The expected answer is the set of lines in the data below between the line holding "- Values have" and the line holding "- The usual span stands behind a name", inclusive, written out exactly.

§ **Supplied material**:
"""
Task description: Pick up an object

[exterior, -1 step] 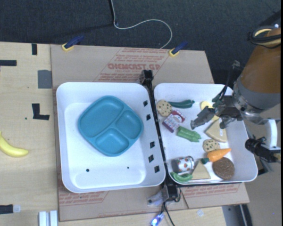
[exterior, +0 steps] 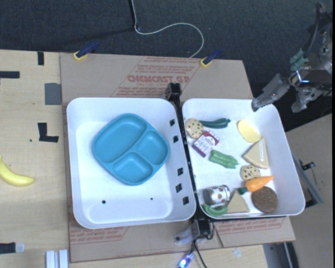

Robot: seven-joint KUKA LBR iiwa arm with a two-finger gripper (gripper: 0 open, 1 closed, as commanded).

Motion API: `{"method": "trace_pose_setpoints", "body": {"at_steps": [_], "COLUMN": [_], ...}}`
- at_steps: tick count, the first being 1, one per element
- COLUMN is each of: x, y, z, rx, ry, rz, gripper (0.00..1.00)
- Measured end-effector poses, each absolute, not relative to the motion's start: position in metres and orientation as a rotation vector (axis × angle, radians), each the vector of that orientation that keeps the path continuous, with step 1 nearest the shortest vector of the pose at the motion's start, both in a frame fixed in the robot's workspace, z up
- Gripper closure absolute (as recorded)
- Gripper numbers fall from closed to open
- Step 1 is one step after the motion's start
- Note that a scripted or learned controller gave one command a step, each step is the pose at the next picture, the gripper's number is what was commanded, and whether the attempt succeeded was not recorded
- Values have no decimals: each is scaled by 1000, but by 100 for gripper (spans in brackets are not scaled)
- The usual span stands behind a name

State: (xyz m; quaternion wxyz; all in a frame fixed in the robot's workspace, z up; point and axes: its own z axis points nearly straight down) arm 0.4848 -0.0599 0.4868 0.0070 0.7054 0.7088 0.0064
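The right bin (exterior: 287,149) holds several toy foods: a cookie (exterior: 194,128), a dark green pepper (exterior: 215,123), a red and white packet (exterior: 205,144), a green pickle (exterior: 223,159), a yellow disc (exterior: 248,130), a sandwich wedge (exterior: 258,154), a carrot (exterior: 259,182), a brown patty (exterior: 264,199) and a small can (exterior: 216,194). My gripper (exterior: 266,98) hangs over the bin's far right corner, above and to the right of the yellow disc. It is apart from every object, and nothing shows in its grasp.
The left bin (exterior: 78,166) holds a blue divided plate (exterior: 131,148). A banana (exterior: 11,175) lies on the bench to the left of the bins. A white cable (exterior: 167,28) loops behind them. The arm (exterior: 315,66) stands at the right.
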Motion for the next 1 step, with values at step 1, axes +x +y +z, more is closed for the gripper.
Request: {"method": "trace_pose_setpoints", "body": {"at_steps": [1], "x": [485], "y": [-61], "z": [488], "rx": [2219], "ry": [2221], "rz": [-2], "gripper": [100]}}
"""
§ **Your solution**:
- Values have no decimals: each is scaled by 1000, but by 100 for gripper (spans in brackets are not scaled)
- The usual span stands behind a name

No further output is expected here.